Quickest way to rearrange bytes

I’ve started creating a program that is supposed to be able to read a range of different pixel formats. I tested this initially with a simple file in 32-bit RGBA format. I did this fairly simply by rearranging the bytes a bit (read from a BytesInput and write to a BytesOutput), then passing the result as a ByteArray into BitmapData.setPixels().

This works great, only it takes much too long. I mean, it is a fairly large file (2048x2048 pixels, that’s 16777216 bytes), but programs such as TextureFinder manage to do this much faster, switching between different formats quickly.

I’m sure that the issue is in the byte rearrangement, if I comment that out and just read it the data as ARGB directly, it obviously gives weird colours but loads much quicker, no more than a second wait. Rearranging the bytes takes at least 10 seconds, maybe even 20. Admittedly, my machine isn’t very high-end, but other programs still manage to do it much faster.

Here’s my byte handling code:

var out:BytesOutput = new BytesOutput();
out.bigEndian = true;
var input:BytesInput = new BytesInput(bytes);
input.bigEndian = true;

while ((input.position + 4) <= input.length)
{
    var rgb:Int = input.readInt24();
    var a:Int = input.readByte() << 24;
    out.writeInt32(a + rgb);
}

trace("foo");

The variable bytes is just a Bytes object of the loaded file. I know that this is the code that takes time because if I comment out the loop then “foo” traces much quicker.

Any suggestions on how to speed this up would be appreciated!

There are multiple possible optimizations to suggest, but first try declaring rgb and a outside the loop.

var rgb:Int;
var a:Int;

while ((input.position + 4) <= input.length)
{
    rgb = input.readInt24();
    a = input.readByte() << 24;
    out.writeInt32(a + rgb);
}

Thanks, unfortunately that doesn’t seem to have much of an effect. It’s probably a good suggestion regardless though, so I’ll keep it like that.

Oh well. Someone had mentioned there was an issue with variables declared in loops, but I guess it’s something else.
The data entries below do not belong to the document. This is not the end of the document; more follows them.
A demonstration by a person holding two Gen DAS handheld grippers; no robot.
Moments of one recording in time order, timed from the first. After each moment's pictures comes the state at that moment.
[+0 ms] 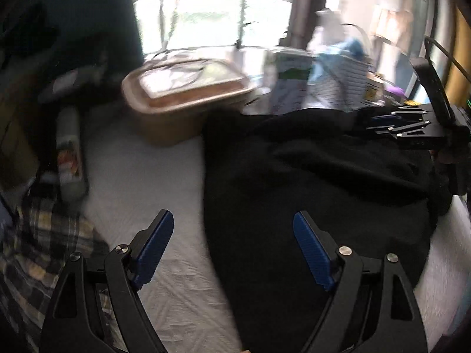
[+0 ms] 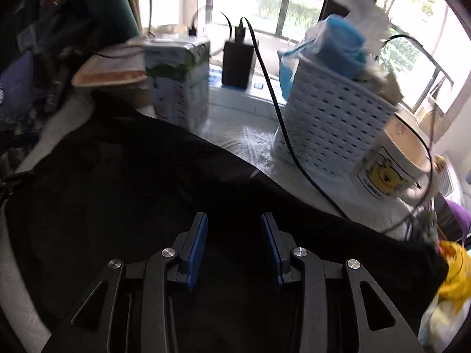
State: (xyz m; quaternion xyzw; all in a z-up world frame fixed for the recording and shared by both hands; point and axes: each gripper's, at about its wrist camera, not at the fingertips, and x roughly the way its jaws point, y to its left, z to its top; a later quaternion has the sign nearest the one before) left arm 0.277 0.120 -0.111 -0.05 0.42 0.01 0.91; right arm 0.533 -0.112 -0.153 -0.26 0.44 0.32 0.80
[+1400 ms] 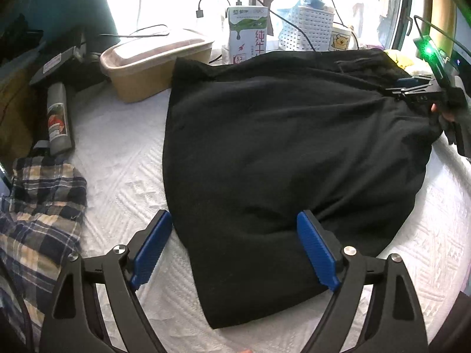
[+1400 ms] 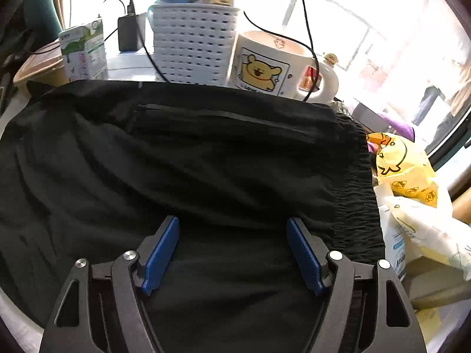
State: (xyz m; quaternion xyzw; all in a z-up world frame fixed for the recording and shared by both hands) left arm 0.217 0.078 -0.134 0.01 0.45 -0.02 0.89; right arm 0.482 -0.235 -0.152 -0.22 0.44 0.15 0.86
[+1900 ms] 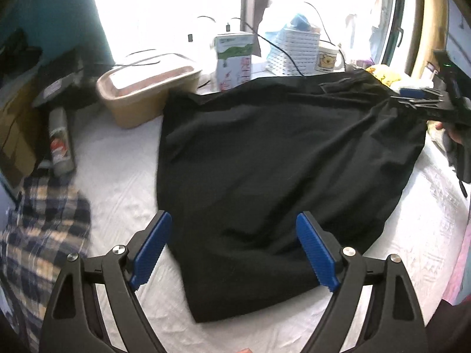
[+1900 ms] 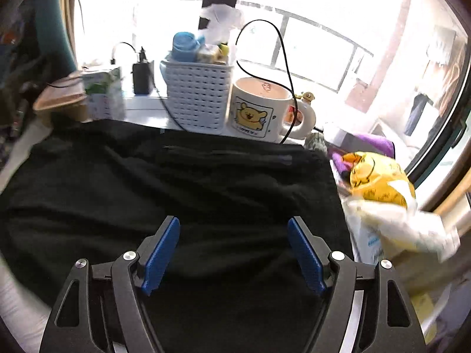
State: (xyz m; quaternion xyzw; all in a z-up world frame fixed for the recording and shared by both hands) left arm 0.219 0.060 -0.103 0.01 0.43 -0.04 0.90; right arm 0.410 -0.251 -0.088 -0.17 0.38 0.17 0.89
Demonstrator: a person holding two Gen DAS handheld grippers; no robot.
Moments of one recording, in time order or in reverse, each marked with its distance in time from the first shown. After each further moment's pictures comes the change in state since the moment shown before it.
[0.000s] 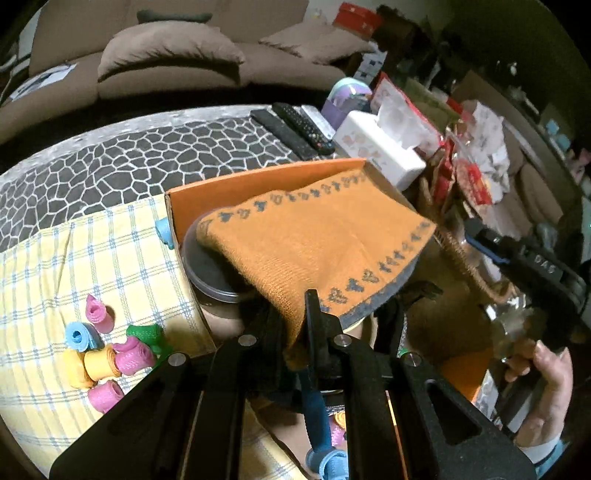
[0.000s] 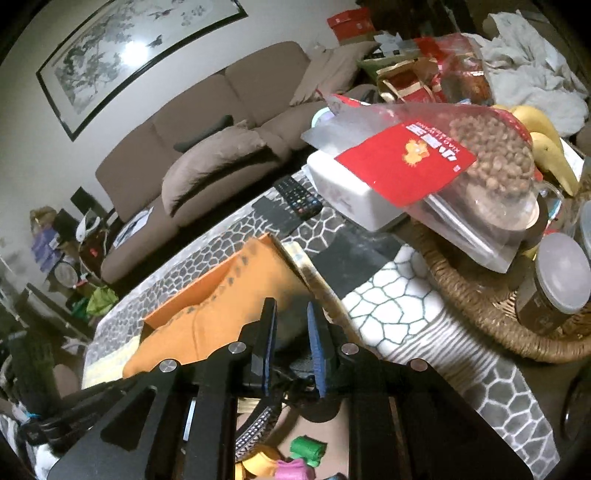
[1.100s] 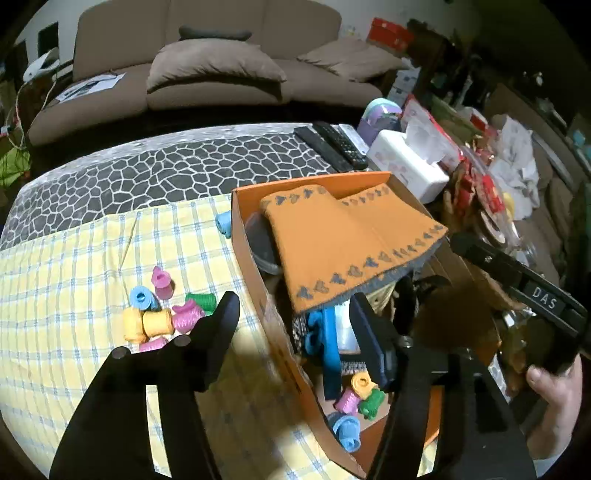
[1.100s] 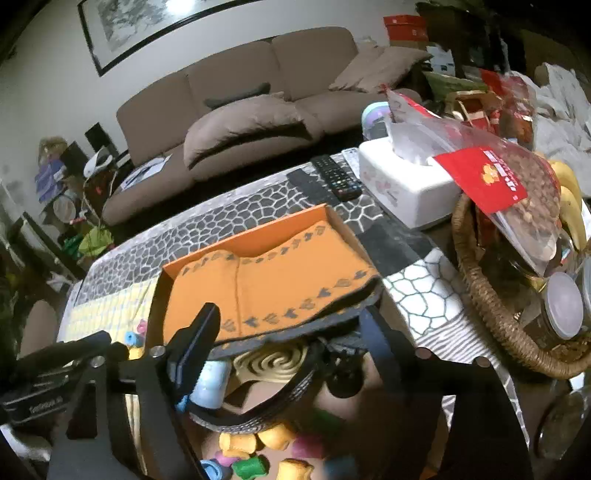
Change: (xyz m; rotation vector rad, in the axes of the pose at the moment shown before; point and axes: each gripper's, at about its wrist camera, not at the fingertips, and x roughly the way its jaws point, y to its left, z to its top) left arm -0.059 -0.004 -0.027 -0.055 -0.079 0.160; right arm 0.004 0.067 -0.020 -0.243 0.099 -0.030
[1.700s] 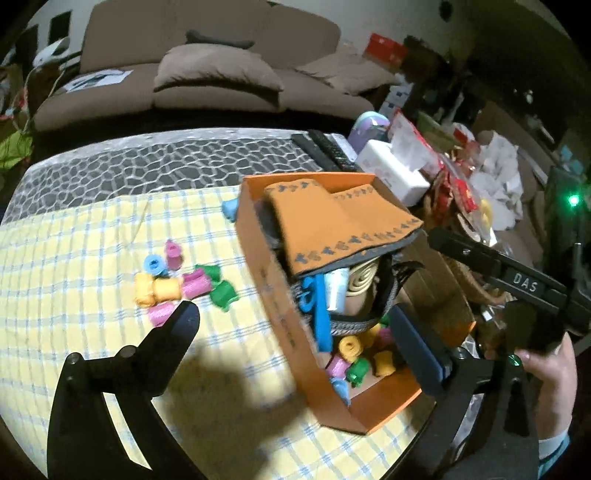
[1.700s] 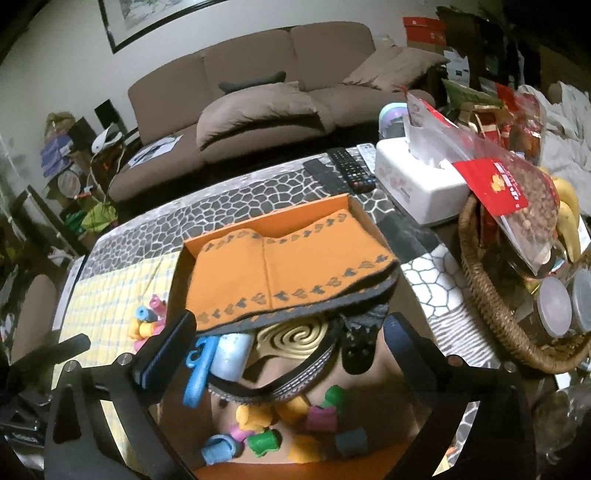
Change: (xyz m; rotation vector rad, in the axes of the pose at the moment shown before) left arm -0.047 0.020 -0.034 -0.059 -0.041 -0.061; right arm -0.015 0.029 -0.007 -0.075 0.051 -0.008
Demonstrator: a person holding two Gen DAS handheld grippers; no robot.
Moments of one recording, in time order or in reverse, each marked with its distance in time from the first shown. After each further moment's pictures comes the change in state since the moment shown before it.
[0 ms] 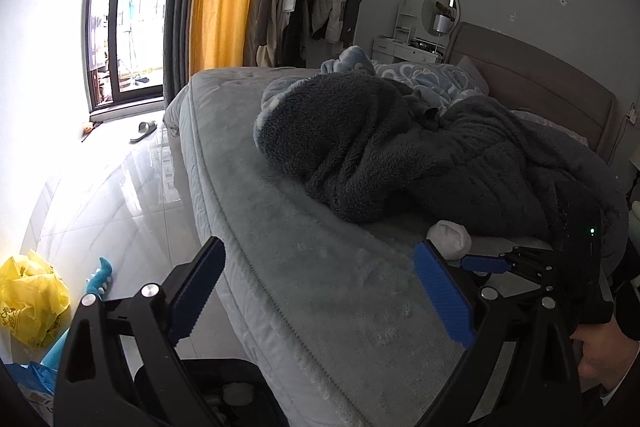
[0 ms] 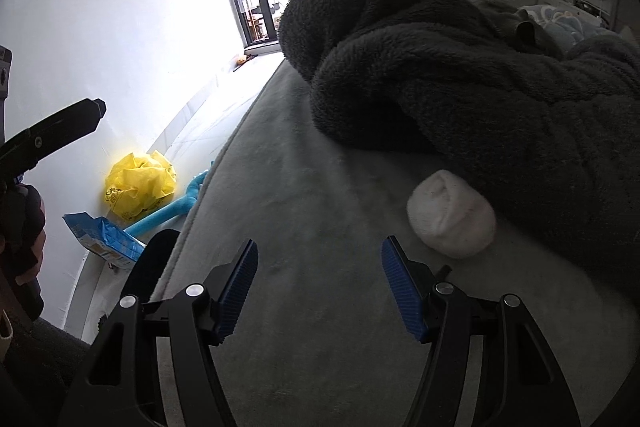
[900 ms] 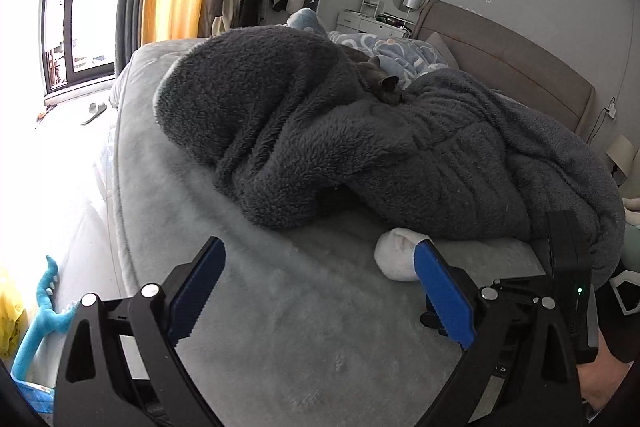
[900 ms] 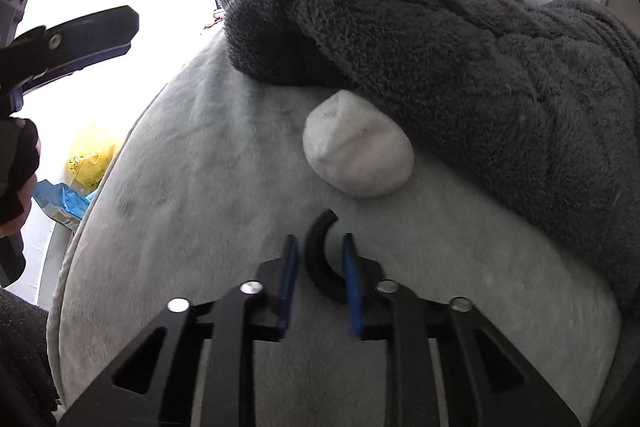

My next suggestion is not to use the BytesOutput or BytesInput classes. They both wrap the Bytes class, adding unnecessary code to each operation.

var input:Bytes = bytes;
var output:Bytes = Bytes.alloc(input.length);
#if flash9
output.getBytes().endian = flash.utils.Endian.BIG_ENDIAN;
#end

var a:Int;
var r:Int;
var g:Int;
var b:Int;

var pos:Int = 0;
while (pos + 3 < input.length)
{
    r = input.get(pos);
    g = input.get(pos + 1);
    b = input.get(pos + 2);
    a = input.get(pos + 3);
    
    output.set(pos, a);
    output.set(pos + 1, r);
    output.set(pos + 2, g);
    output.set(pos + 3, b);
    
    pos += 4;
}

trace("foo");

Thanks! That made quite a noticeable difference, cut the time in about half, if not less (just pure memory estimation btw, I’m not benchmarking it or anything). This should hopefully be fairly sufficient, since most images shouldn’t be this large (and waiting a bit is to be expected for large images anyway).

Of course, any further optimizations would be highly appreciated; the faster the better!